> _Work instruction_
Only the lines below, from the one with "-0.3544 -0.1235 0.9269" through the one with "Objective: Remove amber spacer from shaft", are to be written out, exactly.

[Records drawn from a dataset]
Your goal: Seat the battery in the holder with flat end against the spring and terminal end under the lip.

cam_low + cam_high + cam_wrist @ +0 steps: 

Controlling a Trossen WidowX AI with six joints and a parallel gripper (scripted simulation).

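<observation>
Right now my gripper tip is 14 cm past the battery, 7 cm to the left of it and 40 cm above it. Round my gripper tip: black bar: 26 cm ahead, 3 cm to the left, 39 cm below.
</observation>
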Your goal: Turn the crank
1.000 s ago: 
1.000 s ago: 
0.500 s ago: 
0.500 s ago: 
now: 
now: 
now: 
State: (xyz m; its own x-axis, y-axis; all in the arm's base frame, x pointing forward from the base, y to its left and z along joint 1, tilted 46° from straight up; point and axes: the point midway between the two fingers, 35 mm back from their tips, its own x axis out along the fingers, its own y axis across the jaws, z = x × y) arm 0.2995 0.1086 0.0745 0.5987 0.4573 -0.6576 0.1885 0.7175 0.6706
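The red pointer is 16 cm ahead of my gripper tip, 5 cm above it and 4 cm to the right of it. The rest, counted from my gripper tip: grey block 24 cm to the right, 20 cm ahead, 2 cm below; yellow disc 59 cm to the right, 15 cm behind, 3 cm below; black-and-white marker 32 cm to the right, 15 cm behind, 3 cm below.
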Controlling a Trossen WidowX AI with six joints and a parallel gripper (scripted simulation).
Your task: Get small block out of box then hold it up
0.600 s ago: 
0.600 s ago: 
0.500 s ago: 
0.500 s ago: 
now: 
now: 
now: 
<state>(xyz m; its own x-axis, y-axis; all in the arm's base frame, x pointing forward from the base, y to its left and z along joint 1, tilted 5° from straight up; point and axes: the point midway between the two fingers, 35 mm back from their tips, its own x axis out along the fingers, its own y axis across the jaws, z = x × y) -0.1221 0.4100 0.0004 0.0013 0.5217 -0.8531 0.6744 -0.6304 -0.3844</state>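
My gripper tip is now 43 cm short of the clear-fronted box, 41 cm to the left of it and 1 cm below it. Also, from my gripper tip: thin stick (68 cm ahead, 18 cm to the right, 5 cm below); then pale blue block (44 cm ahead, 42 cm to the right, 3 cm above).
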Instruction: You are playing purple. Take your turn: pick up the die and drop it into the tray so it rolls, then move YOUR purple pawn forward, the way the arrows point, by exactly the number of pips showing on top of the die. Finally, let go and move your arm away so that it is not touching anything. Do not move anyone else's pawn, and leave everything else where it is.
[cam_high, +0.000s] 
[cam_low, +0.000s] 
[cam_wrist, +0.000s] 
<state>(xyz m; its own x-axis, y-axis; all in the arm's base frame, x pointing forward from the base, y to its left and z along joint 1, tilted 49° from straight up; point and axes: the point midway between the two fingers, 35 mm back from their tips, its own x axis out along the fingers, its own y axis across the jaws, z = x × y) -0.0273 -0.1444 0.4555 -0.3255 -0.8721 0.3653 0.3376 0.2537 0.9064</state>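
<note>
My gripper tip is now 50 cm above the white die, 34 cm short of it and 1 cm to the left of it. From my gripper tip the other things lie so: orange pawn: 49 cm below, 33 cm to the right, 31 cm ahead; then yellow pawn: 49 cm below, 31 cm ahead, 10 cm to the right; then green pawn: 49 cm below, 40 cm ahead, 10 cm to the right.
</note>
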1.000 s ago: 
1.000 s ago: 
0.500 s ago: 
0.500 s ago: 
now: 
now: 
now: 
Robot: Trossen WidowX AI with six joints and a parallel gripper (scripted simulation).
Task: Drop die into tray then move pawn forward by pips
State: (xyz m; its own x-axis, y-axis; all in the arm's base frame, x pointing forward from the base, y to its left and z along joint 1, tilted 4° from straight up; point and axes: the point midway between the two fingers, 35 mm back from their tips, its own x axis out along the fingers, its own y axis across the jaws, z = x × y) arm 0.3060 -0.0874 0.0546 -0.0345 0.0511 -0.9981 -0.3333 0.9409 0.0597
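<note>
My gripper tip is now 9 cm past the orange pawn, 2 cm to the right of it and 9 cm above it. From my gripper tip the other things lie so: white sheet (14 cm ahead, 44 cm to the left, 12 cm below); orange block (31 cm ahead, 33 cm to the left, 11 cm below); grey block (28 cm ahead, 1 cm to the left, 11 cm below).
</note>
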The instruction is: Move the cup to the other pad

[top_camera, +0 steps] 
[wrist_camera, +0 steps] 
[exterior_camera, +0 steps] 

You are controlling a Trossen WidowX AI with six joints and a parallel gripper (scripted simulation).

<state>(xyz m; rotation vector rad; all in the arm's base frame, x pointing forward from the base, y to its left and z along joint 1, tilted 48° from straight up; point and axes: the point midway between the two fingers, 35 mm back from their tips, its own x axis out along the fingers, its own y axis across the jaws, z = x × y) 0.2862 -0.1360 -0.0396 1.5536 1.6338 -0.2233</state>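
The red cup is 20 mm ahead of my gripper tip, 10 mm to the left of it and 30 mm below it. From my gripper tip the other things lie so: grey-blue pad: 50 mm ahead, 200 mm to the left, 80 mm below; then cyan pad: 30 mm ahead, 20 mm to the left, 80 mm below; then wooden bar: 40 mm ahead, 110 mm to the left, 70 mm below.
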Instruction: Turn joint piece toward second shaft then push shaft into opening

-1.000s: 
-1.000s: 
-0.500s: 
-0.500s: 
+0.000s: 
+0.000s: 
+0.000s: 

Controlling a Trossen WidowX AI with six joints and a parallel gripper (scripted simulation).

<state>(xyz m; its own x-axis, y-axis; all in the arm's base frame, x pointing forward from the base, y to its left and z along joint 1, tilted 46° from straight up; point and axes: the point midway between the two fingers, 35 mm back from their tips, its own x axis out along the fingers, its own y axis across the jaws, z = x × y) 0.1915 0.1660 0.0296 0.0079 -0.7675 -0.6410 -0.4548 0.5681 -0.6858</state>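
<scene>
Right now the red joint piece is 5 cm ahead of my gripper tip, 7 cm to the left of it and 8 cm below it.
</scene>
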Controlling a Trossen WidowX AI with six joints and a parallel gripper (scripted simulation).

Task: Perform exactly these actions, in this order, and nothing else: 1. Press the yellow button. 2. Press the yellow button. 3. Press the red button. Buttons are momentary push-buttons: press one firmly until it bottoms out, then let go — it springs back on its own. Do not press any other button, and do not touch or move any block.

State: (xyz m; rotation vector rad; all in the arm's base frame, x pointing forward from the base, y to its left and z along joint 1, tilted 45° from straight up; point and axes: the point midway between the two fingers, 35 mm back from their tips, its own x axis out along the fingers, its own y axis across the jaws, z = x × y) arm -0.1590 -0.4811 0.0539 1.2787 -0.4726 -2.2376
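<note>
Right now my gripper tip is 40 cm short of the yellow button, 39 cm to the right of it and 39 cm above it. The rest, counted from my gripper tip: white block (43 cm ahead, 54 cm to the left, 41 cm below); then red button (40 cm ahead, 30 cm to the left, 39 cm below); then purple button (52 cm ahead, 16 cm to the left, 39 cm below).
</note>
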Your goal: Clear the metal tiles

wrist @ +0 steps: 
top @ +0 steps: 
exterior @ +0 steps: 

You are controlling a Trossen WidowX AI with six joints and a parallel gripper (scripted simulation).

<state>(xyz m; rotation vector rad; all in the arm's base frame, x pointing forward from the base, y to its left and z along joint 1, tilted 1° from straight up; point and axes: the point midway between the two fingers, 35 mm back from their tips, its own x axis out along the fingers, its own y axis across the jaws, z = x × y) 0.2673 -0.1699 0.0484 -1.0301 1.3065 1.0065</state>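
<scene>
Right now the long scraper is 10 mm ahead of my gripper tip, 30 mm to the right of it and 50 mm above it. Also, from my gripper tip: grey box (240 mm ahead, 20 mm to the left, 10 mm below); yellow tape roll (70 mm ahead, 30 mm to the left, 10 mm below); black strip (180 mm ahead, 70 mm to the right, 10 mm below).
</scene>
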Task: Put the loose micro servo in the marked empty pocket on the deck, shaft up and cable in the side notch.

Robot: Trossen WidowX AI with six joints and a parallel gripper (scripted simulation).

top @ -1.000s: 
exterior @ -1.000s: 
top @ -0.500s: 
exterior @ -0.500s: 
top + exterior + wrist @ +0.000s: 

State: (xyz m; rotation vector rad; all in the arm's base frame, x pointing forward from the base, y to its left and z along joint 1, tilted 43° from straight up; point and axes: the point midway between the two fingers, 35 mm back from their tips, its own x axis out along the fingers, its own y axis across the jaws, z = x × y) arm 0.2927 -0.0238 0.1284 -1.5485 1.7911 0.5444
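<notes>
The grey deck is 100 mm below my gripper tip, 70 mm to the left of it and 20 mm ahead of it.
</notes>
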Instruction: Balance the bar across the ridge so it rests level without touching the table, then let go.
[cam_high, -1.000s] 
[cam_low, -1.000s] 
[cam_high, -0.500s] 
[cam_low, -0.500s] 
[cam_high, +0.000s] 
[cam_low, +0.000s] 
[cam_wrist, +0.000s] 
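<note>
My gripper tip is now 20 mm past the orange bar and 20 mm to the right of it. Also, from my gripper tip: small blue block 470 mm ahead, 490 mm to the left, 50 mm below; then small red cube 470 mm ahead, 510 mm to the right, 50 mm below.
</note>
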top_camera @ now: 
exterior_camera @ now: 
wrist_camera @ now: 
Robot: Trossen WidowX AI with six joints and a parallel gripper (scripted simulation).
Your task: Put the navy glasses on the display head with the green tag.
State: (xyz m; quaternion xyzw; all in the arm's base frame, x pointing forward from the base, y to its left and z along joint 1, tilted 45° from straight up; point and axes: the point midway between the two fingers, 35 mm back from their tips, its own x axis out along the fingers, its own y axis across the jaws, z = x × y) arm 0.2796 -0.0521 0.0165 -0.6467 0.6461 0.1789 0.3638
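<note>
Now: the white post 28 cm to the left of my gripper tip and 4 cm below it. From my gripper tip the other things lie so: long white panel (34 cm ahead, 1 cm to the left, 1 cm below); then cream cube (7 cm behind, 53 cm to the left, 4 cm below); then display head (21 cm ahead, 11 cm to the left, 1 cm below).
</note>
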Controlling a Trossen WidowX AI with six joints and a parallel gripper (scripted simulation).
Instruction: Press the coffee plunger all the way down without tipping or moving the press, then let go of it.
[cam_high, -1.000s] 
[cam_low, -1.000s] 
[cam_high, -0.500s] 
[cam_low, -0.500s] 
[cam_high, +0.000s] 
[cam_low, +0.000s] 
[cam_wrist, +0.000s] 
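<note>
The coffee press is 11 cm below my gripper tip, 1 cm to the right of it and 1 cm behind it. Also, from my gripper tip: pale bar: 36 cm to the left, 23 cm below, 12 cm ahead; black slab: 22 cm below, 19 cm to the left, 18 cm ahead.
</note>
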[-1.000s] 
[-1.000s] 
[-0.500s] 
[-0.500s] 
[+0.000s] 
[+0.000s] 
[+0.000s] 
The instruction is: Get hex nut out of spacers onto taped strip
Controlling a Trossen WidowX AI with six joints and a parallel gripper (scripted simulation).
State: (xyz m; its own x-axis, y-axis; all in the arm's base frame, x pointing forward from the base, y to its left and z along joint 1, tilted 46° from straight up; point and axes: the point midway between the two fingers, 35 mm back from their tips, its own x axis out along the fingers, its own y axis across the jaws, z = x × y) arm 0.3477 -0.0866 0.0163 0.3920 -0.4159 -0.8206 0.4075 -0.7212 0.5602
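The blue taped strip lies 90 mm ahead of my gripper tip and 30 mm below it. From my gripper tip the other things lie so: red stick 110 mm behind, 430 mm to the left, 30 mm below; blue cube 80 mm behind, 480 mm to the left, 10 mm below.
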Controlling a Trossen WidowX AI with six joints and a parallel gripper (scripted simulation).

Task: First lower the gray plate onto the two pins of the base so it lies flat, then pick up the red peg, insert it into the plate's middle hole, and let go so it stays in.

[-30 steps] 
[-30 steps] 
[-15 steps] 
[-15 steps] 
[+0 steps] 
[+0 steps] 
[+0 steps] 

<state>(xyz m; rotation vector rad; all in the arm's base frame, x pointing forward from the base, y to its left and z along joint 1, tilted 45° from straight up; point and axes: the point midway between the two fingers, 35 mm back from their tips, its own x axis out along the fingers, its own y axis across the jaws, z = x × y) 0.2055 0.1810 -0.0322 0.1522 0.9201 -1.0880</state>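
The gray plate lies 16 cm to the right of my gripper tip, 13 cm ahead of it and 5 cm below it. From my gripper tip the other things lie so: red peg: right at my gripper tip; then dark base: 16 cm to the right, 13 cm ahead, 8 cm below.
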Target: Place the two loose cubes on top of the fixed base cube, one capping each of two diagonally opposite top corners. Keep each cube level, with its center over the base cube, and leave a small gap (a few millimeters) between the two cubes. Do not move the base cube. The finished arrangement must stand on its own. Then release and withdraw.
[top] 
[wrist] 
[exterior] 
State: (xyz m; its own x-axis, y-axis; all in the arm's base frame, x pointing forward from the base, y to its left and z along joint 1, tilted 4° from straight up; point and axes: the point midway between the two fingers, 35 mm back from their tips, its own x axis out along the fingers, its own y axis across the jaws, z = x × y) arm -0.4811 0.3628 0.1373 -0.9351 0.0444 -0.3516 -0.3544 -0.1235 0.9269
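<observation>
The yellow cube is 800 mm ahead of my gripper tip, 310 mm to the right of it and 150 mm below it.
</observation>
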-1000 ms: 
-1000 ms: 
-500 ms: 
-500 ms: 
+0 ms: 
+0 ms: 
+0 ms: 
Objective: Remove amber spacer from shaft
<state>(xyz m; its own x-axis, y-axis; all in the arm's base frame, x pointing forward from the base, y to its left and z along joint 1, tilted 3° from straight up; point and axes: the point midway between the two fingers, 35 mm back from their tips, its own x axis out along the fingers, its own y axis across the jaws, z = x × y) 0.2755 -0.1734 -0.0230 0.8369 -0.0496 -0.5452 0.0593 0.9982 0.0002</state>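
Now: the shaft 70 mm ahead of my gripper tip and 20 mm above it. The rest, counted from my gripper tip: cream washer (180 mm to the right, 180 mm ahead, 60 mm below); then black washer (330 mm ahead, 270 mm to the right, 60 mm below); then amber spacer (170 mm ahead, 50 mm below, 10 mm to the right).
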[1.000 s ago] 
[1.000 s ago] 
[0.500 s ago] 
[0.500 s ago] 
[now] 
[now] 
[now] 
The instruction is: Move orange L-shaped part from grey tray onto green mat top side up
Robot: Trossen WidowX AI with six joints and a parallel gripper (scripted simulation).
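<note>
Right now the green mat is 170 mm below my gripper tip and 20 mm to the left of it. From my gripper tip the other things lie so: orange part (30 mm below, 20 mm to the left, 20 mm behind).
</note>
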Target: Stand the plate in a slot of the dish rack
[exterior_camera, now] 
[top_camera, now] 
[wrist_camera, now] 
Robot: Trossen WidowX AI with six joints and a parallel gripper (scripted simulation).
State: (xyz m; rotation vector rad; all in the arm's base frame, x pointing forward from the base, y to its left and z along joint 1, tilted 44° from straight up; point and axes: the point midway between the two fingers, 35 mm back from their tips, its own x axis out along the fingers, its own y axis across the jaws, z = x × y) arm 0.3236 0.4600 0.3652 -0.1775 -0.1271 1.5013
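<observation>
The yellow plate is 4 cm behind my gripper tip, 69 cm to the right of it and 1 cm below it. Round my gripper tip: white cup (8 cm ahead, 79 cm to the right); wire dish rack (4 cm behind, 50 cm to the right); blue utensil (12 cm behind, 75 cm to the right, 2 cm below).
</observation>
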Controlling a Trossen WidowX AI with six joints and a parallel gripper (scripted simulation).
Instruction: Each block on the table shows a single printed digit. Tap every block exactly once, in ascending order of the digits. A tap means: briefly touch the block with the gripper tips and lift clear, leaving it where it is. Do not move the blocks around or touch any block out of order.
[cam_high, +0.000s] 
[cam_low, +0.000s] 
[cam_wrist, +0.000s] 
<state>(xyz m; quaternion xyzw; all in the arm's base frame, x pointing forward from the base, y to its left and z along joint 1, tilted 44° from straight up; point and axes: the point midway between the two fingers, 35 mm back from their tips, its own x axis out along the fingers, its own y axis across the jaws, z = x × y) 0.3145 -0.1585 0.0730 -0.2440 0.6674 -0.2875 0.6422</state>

> _Exercise result_
State: (xyz m; its own x-axis, y-axis; all in the arm's base frame, x pointing forward from the base, y to its left and z along joint 1, tilted 4° from straight up; point and axes: the point midway between the two fingers, 35 mm back from their tips, its own x axis out along the fingers, its own y axis across the jaws, z = x × y) arm -0.4811 0.3628 0.1373 -0.9351 0.0444 -0.3516 -0.3544 -0.1235 0.9269
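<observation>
The yellow cube is 800 mm ahead of my gripper tip, 310 mm to the right of it and 150 mm below it.
</observation>
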-1000 ms: 
-1000 ms: 
-500 ms: 
-500 ms: 
+0 ms: 
+0 ms: 
+0 ms: 
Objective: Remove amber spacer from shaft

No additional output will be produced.